Bu kurama göre söylemler bir iktidar aracı olarak belirli bir ‘doğru’ tanımlamakta ve bu doğru çerçevesindeki davranışları ya da söylemleri normal, geçerli ve meşru kılarak, farklı varsayımları marjinalleştirmektedir (Philip ve Oswick, 2012). Foucault’ya göre her bilimsel bilgi alanı söylemler aracılığıyla aslında belirli bir iktidar ilişkisi kurmakta, o alanla ilgili doğruları belirlemekte ve hem alanın kendisini, hem de araştırmacıları disipline etmektedir. Westwood ve Clegg (2003) örneğin bu bakış açısıyla örgüt çalışmalarında hangi paradigmaların nasıl baskın hale geldiğini, hangi paradigmaların marjinalize edildiğini detaylı olarak anlatmışlardır. Bu kuramı temel aldığımızda kongrenin geleneksel olarak belirli konuları öne çıkarırken diğerlerini yok saydığı, bazı konuları marjinalize ettiği veya bazı duyarlılıklarla çok sınırlı şekilde ilişkiye girdiği, buna bağlı olarak da alanın belirli varsayımlar çerçevesinde disipline edildiği savunulmaktadır. Tam bu noktada yazarların yönetim ve organizasyon bilgisi ve alanı ile ilişkilerinin de yöntemsel açıdan açıkça ifade edilmesi önem arz etmektedir (Cunliffe, 2003).
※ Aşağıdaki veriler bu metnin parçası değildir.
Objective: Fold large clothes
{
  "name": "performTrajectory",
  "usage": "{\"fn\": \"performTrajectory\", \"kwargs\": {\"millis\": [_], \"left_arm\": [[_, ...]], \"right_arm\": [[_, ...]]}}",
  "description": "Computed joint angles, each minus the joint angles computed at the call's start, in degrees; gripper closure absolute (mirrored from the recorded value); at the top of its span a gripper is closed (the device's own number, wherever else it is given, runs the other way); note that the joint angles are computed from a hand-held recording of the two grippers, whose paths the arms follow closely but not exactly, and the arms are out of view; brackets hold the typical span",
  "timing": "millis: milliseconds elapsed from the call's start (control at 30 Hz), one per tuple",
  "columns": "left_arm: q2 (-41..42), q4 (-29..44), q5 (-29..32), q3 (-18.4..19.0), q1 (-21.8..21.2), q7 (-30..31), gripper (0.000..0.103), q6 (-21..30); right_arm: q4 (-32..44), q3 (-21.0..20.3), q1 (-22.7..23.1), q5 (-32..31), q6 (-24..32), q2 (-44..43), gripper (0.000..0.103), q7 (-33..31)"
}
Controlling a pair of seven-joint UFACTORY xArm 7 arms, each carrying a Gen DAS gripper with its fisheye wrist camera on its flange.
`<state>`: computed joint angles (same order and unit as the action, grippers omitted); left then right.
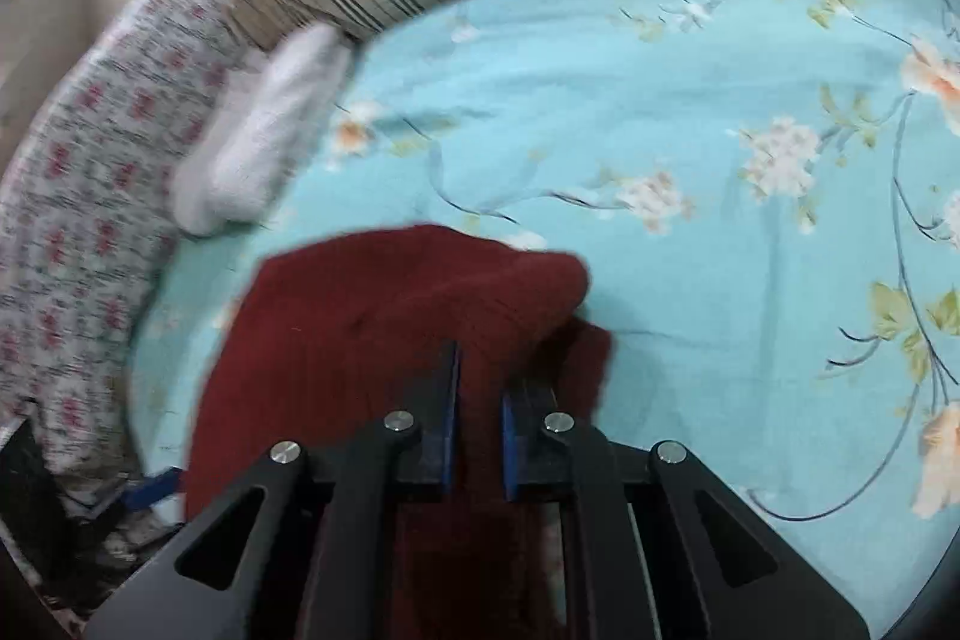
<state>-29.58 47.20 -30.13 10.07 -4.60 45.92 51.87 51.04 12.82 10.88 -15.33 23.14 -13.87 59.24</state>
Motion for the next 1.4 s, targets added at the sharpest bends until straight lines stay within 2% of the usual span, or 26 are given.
{"fn": "performTrajectory", "kwargs": {"millis": [33,100,167,233,300,333,367,400,433,500,633,767,833,900,1033,1133,1167,1200,1400], "left_arm": [[0.1,0.1,-0.1,0.0,0.0,0.0,0.037,0.0],[-0.4,-0.4,0.3,-0.3,0.1,0.0,0.037,-0.7],[-0.8,-0.8,0.5,-0.3,0.1,0.0,0.037,-0.9],[-0.6,-0.8,0.2,0.0,0.0,-0.3,0.037,-0.6],[-0.6,-1.1,0.4,-0.4,0.2,-1.1,0.035,-1.1],[-0.7,-1.4,0.8,-0.8,0.3,-1.6,0.035,-1.5],[-0.9,-1.7,1.0,-1.1,0.2,-1.7,0.033,-1.9],[-1.0,-2.1,1.1,-1.2,-0.1,-1.4,0.030,-2.4],[-1.0,-2.5,1.6,-1.6,-0.1,-1.5,0.030,-3.4],[-0.8,-2.1,2.4,-1.7,-0.1,-2.4,0.029,-3.3],[-2.0,-1.8,3.2,-1.0,0.2,-3.7,0.029,-2.0],[-5.3,-2.6,3.7,0.4,0.9,-4.5,0.028,0.7],[-7.5,-3.8,4.9,0.5,1.7,-4.8,0.021,1.9],[-10.1,-5.7,6.6,0.7,2.6,-5.0,0.021,3.1],[-14.9,-8.8,8.8,1.8,3.4,-3.7,0.019,5.4],[-19.4,-13.1,12.9,0.2,4.8,-2.4,0.018,4.8],[-20.9,-14.6,14.2,-0.2,4.9,-1.8,0.018,4.6],[-22.5,-16.1,15.4,-0.4,4.8,-1.1,0.018,4.7],[-27.4,-17.7,18.6,-0.2,4.5,0.2,0.018,7.1]], "right_arm": [[-0.5,0.5,-0.5,-1.5,0.4,-0.9,0.085,1.8],[-1.4,4.3,-3.4,-8.2,2.2,-5.0,0.082,7.7],[-3.4,6.7,-4.3,-11.8,0.5,-9.6,0.083,11.0],[-4.9,5.7,-1.1,-9.3,-2.0,-11.2,0.083,7.4],[-4.0,4.7,2.2,-6.6,1.5,-9.3,0.083,3.4],[-3.4,5.5,2.0,-4.9,4.3,-7.6,0.083,1.3],[-3.7,6.1,1.1,-3.8,4.7,-6.4,0.084,0.4],[-5.3,4.4,2.2,-3.6,2.7,-5.9,0.085,1.0],[-7.8,3.9,1.4,-3.8,-1.3,-6.6,0.086,2.3],[-9.3,2.5,1.8,-1.1,-3.9,-7.6,0.087,1.6],[-8.1,5.2,0.9,-0.8,-0.4,-10.6,0.084,2.7],[-9.4,8.1,1.0,-0.8,0.5,-16.0,0.082,4.8],[-10.1,10.1,1.4,-0.7,2.1,-18.5,0.076,6.3],[-10.9,11.4,2.3,-0.1,3.9,-20.6,0.067,7.1],[-12.5,14.6,4.5,1.0,9.5,-24.5,0.064,9.6],[-13.2,17.3,6.3,1.2,14.3,-26.4,0.037,12.1],[-13.4,17.8,6.9,1.4,15.5,-26.7,0.024,12.8],[-13.7,18.2,7.8,1.6,16.7,-26.9,0.021,13.3],[-11.3,18.4,11.3,0.8,22.6,-26.4,0.021,12.0]]}}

Çünkü, yazarlar savundukları eleştirel değerler çerçevesinde epistemolojik ve ontolojik olarak içinde bulundukları bilimsel alandan bağımsız olmadıkları gibi alanın içinde yerleşik olarak yer almakta ve bu konumları itibariyle ilişkisel olarak bilgi üretimine katkıda bulunmaktadırlar (Alvesson, Hardy ve Harley, 2008; Clegg ve Hardy, 1996). Bu durum hem araştırma sorusuna, hem de tartışmaya katkı koymakta, diğer yandan da hangi varsayımlarla bu çalışmanın şekillendiğini ortaya çıkarmaktadır. Birinci yazar Türkiye’de yönetim bilgisinin gelişimini eleştirel bakış açıları ile inceleyen gelişmekte olan genç bir akademisyendir, toplam beş defa kongreye katılma fırsatı bulmuştur. İkinci yazar kongrenin kuruluşundan bu yana sürecin içinde yer alan ve gelişmeleri yakından takip eden kıdemli bir akademisyendir, hem veri toplama hem de analiz sürecinde deneyimi çerçevesinde çalışmaya katkı sunmaktadır. Bütün kongrelere aktif olarak katılmış ve bir çok karar alıcı rol üstlenmiştir. Üçüncü yazar henüz doktora aşamasında özellikle veri toplama ve tartışma sürecinde katkı koyan bir akademisyendir. Şu ana kadar üç defa kongreye katılmıştır.

 İLK BULGULAR
Çalışmada yöntemsel olarak temel düzeyde içerik analizi tercih edilmektedir. Amaç, yayınlanan bildirilerde frekans olarak belirli kelimelerin birbiriyle sayısal farklılığını ortaya koymaktır. Benzer bir çalışma Walsh ve Weber (2002) tarafından gerçekleştirilmiştir. Yazarlar, Academy of Management Journal dergisinde 1958-2000 yılları arasında basılan görgül makalelerde bağımlı değişken olarak performans ve insani refahı inceleyen çalışmaların sıklığını boylamsal olarak karşılaştırmışlardır.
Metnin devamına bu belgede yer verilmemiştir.